“You don’t think Idris was involved?”
He shook his head. “No.”
“He doesn’t seem to know anything about it.” I told him briefly about my earlier encounter with Idris. “So now in addition to having a rogue wizard with a short attention span to deal with, we also now have his girlfriend, who has more than enough reason to have a vendetta against both of us, and who’s capable of staying focused on one thing for more than five minutes at a stretch. Plus, maybe another player entirely who’s capable of getting past all our security. Fun.”
He made a rueful face. “You said it. We’re trying to track them down, but I’m also curious to see what they do next.
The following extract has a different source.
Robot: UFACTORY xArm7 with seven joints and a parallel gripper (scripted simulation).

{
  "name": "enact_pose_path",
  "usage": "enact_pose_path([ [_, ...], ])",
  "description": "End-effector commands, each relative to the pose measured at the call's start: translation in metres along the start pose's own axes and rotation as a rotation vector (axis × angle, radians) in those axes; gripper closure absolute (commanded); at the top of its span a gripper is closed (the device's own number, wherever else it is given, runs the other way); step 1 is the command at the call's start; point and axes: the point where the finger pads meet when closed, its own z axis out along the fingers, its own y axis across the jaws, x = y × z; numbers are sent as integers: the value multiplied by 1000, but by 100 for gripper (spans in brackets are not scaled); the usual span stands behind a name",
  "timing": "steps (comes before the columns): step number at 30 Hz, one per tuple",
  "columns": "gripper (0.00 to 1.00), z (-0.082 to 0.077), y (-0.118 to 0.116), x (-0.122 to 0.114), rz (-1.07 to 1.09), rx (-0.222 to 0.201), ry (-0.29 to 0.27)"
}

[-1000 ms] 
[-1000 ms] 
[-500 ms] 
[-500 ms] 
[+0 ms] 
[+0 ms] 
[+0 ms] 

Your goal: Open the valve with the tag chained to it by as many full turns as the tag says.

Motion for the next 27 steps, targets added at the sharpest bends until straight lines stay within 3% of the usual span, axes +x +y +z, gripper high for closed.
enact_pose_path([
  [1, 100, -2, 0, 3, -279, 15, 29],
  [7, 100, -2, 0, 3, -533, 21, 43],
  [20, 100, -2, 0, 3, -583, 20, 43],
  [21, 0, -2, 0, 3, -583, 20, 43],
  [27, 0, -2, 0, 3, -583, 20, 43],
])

I imagine we’ll know soon enough.”
“I guess it’s too much to hope that their big plan is running away to Fiji and leaving us alone.”
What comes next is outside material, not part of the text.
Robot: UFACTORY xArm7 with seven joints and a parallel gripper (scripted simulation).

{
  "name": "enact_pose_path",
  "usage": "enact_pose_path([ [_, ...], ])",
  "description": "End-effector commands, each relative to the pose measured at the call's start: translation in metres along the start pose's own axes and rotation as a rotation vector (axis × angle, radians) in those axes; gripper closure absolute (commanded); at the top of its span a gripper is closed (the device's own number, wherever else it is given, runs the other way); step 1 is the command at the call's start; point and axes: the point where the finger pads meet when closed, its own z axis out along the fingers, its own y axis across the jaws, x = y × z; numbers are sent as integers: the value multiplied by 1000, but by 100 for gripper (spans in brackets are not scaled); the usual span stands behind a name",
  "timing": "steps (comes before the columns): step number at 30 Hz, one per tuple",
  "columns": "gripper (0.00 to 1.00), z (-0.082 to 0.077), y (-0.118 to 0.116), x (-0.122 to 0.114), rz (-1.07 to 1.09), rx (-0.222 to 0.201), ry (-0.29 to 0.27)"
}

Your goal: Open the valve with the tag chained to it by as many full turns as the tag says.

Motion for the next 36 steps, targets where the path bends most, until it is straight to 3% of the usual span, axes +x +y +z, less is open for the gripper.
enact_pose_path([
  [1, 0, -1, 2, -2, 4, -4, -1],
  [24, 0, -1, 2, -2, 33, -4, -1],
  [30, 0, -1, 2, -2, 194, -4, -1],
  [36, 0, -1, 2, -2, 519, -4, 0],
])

He laughed at that. “It would be nice, but I doubt it.”
I had something incredibly witty and clever to say in response, but before I could say it, there was a scream from the back of the restaurant, followed by a whooping alarm and a burst of cold water as the sprinkler system came on.
“Fire!” someone yelled, and I somehow doubted they were testing their First Amendment right to yell “fire” in a crowded restaurant.
Three
Astampede to the exit began immediately, with people knocking over chairs and tables in their haste to escape from the restaurant. Fortunately, our table was against the wall, so we weren’t in the traffic pattern to be trampled. As usual, Owen remained calm in the crisis. “Get your coat,” he reminded me. “It’s cold outside.” Meanwhile, he put on his own coat. I threw my coat over my arm and grabbed my purse, then we plunged into the melee. Owen kept a protective arm around me as we moved through the crowd. The real holdup seemed to be the front door, which was so narrow only two people could get through at a time. It created a bottleneck as people pushed forward in a panic. All the while, the sprinklers drenched us.
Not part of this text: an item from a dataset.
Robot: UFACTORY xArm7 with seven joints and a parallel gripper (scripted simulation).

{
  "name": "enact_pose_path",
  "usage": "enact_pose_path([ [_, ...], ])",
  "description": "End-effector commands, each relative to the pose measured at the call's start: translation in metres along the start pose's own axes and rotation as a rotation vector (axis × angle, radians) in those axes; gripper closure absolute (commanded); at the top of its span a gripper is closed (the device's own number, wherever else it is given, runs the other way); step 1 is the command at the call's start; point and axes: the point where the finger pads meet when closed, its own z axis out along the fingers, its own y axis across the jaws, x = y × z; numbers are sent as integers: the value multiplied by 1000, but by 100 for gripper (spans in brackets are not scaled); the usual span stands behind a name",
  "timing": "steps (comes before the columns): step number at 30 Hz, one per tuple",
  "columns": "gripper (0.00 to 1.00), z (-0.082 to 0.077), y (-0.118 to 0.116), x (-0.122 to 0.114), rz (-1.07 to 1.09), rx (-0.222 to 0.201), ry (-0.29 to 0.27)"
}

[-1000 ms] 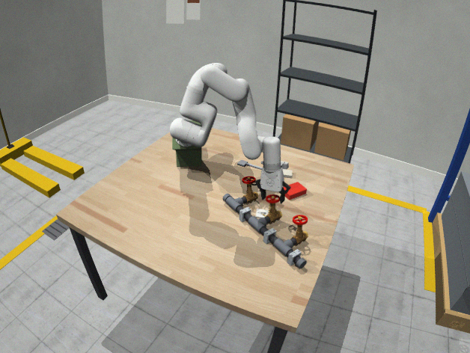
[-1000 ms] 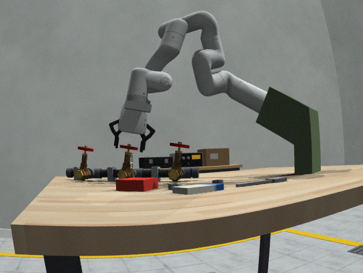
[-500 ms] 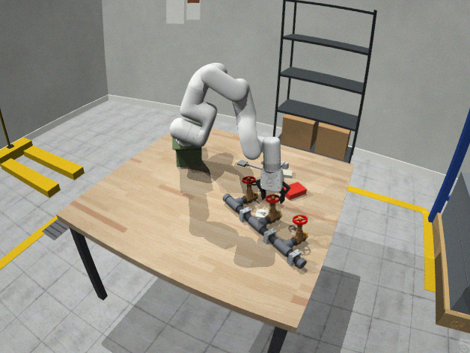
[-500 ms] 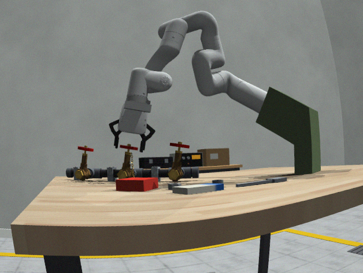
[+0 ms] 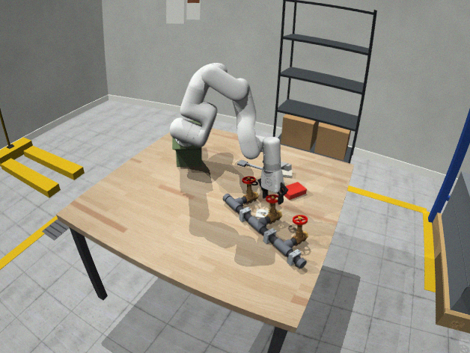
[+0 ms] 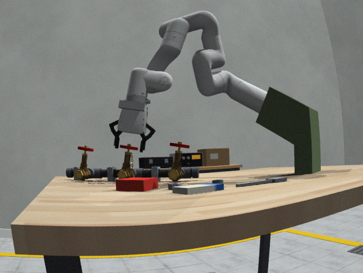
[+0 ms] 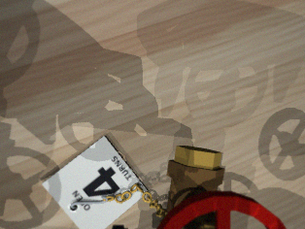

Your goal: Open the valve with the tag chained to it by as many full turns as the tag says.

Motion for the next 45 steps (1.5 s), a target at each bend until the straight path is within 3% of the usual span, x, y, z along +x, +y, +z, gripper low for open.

“This isn’t good,” Owen muttered. He waved his right hand and whispered something in a mystical language under his breath, and the glass in the front floor-to-ceiling windows vanished. Another wave of his hand and the tables and chairs in front of those windows relocated to another part of the restaurant. “This way!” Owen called out as he guided me toward one of those open windows, but he was so soft-spoken by nature that his voice didn’t carry over the noise of the crowd, the fire alarm, and the approaching sirens.
I put my fingers to my lips the way one of my brothers had taught me and gave a piercing whistle. “This way!” I bellowed. The crowd split off and followed us as we stepped onto the sidewalk. The police and fire engines had arrived by then, and the police officers directed everyone to the sidewalk across the street from the restaurant. Nobody questioned the glassless windows without any shards on the ground below. “Are you going to put those back?” I asked Owen, my teeth chattering as the cold outside air hit my thoroughly soaked hair and clothes.
“Oh, sorry, I can’t believe I forgot,” he said, but when he waved his hand, the window glass didn’t come back. Instead my clothes suddenly became dry. Then he helped me with my coat, which was drier because it had been folded over my arm, but he worked his magic on that, too. His clothes were suddenly drier, as well. “I’d do something about drying your hair, but that’s more difficult with your magical immunity, and besides, it might be suspicious if we both suddenly looked blow-dried in this crowd,” he said with a rueful grin. I looked around and noticed that all the other escapees from the restaurant looked wet and miserable. “And the glass should come back in an hour or so.”
He pulled me against him, holding me inside his coat with his arms tight around me. That made me a lot warmer, in spite of my damp hair. He wasn’t a big guy, but he had a fair amount of muscle packed onto his slim frame, so being held by him made me feel safe. “My dating luck strikes again,” I said with a sigh. “Normally it only affects me, but now I can ruin the evening for everyone, just by being there.”
He chuckled and hugged me a little tighter. “I don’t think you can take the blame for this. It just happened.” Then he paused and said, “Or maybe…”
“Maybe what?”
“Take a look at the building and tell me what you see.” I turned my head to look at the building where the restaurant was, and while I saw flames, those flames didn’t appear to be actually doing anything. The structure of the building wasn’t changing at all. I also didn’t smell smoke. Nobody who’d been in the supposedly burning restaurant was coughing or wheezing.